Return the line that has "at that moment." and all lines below it through the last, exactly as they stand; omit pictures.

========================================================================

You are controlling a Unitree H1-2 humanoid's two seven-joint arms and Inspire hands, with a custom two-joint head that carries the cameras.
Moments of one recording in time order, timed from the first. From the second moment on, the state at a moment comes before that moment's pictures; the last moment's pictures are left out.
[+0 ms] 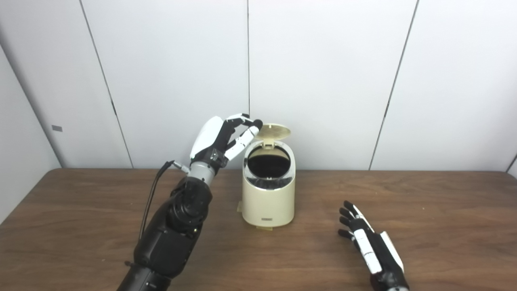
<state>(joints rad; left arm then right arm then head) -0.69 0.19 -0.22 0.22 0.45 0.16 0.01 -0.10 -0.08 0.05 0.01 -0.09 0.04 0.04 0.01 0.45</state>
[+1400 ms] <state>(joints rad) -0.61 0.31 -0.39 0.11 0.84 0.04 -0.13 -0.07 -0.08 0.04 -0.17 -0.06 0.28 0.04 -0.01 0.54</state>
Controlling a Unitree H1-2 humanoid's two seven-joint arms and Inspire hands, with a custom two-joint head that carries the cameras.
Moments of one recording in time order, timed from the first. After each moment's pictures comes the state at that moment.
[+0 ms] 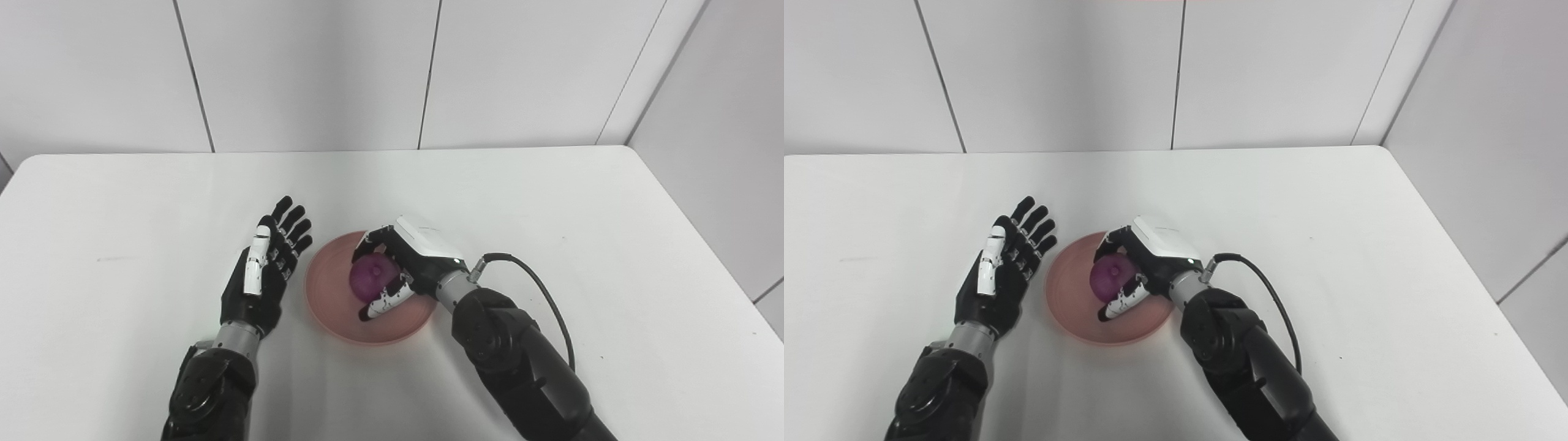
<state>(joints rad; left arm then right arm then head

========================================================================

**Output for this exercise**
Moments of one recording in time order, timed from the first. After each moment's pictures comes the state at that moment.
[+0 ms] 
<state>(joints rad; left arm then right arm then head

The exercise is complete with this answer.